Set the listing down again exactly, please, apart from its pictures.

--- START ---

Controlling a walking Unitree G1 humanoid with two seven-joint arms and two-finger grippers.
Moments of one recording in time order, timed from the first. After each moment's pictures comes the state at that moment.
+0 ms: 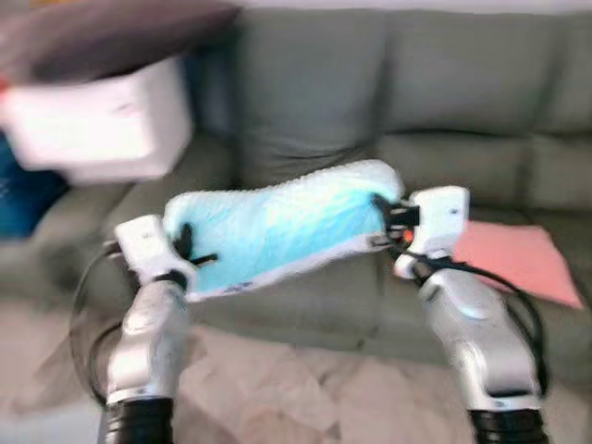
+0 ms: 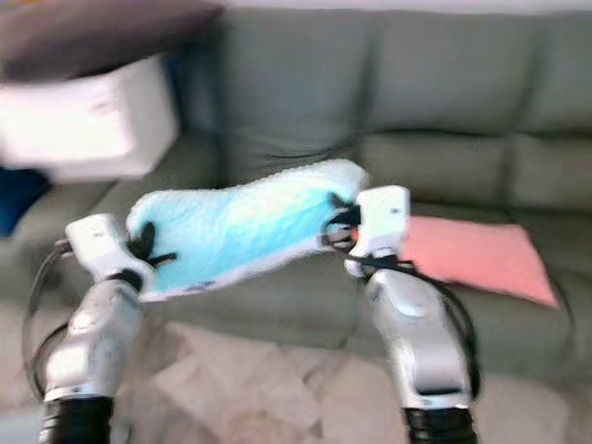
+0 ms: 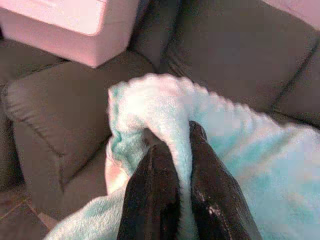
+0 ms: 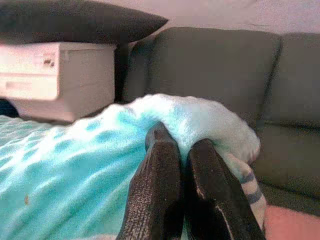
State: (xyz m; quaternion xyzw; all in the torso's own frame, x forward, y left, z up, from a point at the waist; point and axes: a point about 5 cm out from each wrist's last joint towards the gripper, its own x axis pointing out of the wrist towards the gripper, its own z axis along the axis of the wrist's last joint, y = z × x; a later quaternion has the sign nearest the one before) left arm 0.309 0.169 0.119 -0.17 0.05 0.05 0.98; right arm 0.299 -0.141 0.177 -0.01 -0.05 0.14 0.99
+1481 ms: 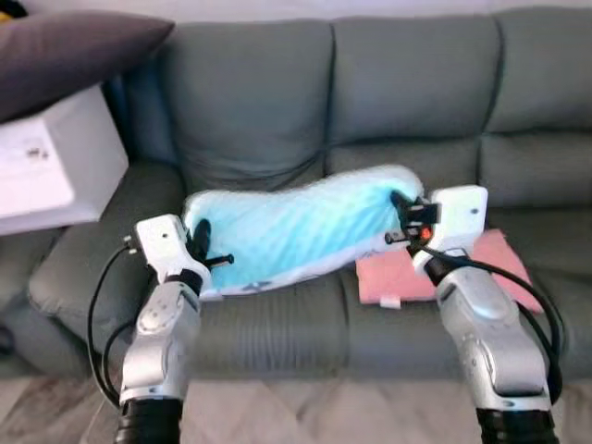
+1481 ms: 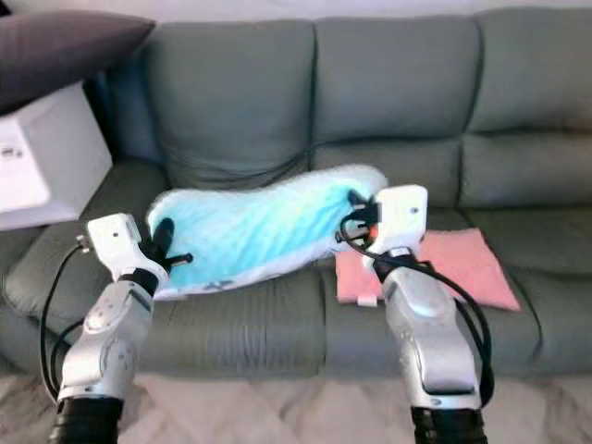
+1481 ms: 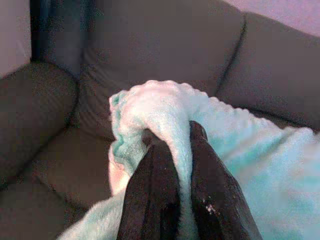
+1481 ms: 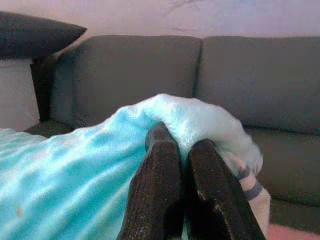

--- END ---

### Response to the exercise
Controlling a walking Unitree G1 humanoid with two seven-joint arms and two-finger grippers.
Moments of one recording in time order, timed from the first. After each moment's pictures comes the state at that moment.
+0 ms: 
+0 ms: 
+0 ms: 
+0 ms: 
State: (xyz m; quaternion xyzw; all in the torso's own frame, x forward, y left, z up, from a point at the waist; point and axes: a point about 5 cm out from each wrist's last joint towards the gripper, its own x axis pointing out of the wrist towards the gripper, its own z axis along the axis of the wrist's last joint, y = z × x; a later quaternion has the sign nearest the one before) left arm 0.309 0.169 0.119 -0.17 0.05 0.05 0.98; right arm 0.299 -0.141 0.177 -0.01 -0.05 0.14 0.99
+1481 ms: 
+1481 ms: 
+1481 ms: 
+1481 ms: 

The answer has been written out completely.